**EXERCISE BRIEF:**
A line-by-line copy of the material below is required.
[EXERCISE DATA]
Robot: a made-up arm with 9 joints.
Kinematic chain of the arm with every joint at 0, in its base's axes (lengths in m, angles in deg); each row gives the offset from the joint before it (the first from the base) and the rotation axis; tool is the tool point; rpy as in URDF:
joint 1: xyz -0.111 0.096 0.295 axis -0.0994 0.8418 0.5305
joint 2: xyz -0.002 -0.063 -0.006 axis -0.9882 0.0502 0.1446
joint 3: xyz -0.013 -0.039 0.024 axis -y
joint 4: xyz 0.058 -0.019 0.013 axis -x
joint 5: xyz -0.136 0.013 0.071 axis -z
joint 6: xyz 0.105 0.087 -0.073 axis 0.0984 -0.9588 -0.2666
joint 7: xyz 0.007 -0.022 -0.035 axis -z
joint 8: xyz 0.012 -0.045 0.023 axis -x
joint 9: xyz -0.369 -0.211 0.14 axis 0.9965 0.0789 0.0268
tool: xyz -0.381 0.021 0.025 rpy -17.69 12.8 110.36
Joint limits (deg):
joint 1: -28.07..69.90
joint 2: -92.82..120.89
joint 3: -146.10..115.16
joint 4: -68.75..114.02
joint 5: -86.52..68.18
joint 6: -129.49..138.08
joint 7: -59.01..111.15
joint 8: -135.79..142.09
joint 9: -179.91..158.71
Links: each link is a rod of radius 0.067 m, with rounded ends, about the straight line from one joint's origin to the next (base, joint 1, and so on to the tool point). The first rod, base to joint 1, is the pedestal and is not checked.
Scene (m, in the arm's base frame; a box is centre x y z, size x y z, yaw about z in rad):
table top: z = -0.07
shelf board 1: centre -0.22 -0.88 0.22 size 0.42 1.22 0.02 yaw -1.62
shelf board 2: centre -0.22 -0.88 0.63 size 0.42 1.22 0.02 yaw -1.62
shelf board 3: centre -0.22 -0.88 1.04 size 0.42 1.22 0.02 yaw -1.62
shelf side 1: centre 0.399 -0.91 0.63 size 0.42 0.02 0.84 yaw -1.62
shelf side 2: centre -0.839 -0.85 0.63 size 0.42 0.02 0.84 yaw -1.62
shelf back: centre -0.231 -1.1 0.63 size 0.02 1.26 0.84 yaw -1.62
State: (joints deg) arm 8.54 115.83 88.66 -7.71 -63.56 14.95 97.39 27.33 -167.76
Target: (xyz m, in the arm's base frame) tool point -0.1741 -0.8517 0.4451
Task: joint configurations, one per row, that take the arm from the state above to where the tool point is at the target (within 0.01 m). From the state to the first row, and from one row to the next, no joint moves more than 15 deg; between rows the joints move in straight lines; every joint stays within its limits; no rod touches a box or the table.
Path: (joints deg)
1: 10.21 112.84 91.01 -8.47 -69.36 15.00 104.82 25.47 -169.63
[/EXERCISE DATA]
**FINAL ANSWER:**
Robot: a made-up arm with 9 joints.
Kinematic chain of the arm with every joint at 0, in its base's axes (lengths in m, angles in deg); each row gives the offset from the joint before it (the first from the base) and the rotation axis; tool is the tool point; rpy as in URDF:
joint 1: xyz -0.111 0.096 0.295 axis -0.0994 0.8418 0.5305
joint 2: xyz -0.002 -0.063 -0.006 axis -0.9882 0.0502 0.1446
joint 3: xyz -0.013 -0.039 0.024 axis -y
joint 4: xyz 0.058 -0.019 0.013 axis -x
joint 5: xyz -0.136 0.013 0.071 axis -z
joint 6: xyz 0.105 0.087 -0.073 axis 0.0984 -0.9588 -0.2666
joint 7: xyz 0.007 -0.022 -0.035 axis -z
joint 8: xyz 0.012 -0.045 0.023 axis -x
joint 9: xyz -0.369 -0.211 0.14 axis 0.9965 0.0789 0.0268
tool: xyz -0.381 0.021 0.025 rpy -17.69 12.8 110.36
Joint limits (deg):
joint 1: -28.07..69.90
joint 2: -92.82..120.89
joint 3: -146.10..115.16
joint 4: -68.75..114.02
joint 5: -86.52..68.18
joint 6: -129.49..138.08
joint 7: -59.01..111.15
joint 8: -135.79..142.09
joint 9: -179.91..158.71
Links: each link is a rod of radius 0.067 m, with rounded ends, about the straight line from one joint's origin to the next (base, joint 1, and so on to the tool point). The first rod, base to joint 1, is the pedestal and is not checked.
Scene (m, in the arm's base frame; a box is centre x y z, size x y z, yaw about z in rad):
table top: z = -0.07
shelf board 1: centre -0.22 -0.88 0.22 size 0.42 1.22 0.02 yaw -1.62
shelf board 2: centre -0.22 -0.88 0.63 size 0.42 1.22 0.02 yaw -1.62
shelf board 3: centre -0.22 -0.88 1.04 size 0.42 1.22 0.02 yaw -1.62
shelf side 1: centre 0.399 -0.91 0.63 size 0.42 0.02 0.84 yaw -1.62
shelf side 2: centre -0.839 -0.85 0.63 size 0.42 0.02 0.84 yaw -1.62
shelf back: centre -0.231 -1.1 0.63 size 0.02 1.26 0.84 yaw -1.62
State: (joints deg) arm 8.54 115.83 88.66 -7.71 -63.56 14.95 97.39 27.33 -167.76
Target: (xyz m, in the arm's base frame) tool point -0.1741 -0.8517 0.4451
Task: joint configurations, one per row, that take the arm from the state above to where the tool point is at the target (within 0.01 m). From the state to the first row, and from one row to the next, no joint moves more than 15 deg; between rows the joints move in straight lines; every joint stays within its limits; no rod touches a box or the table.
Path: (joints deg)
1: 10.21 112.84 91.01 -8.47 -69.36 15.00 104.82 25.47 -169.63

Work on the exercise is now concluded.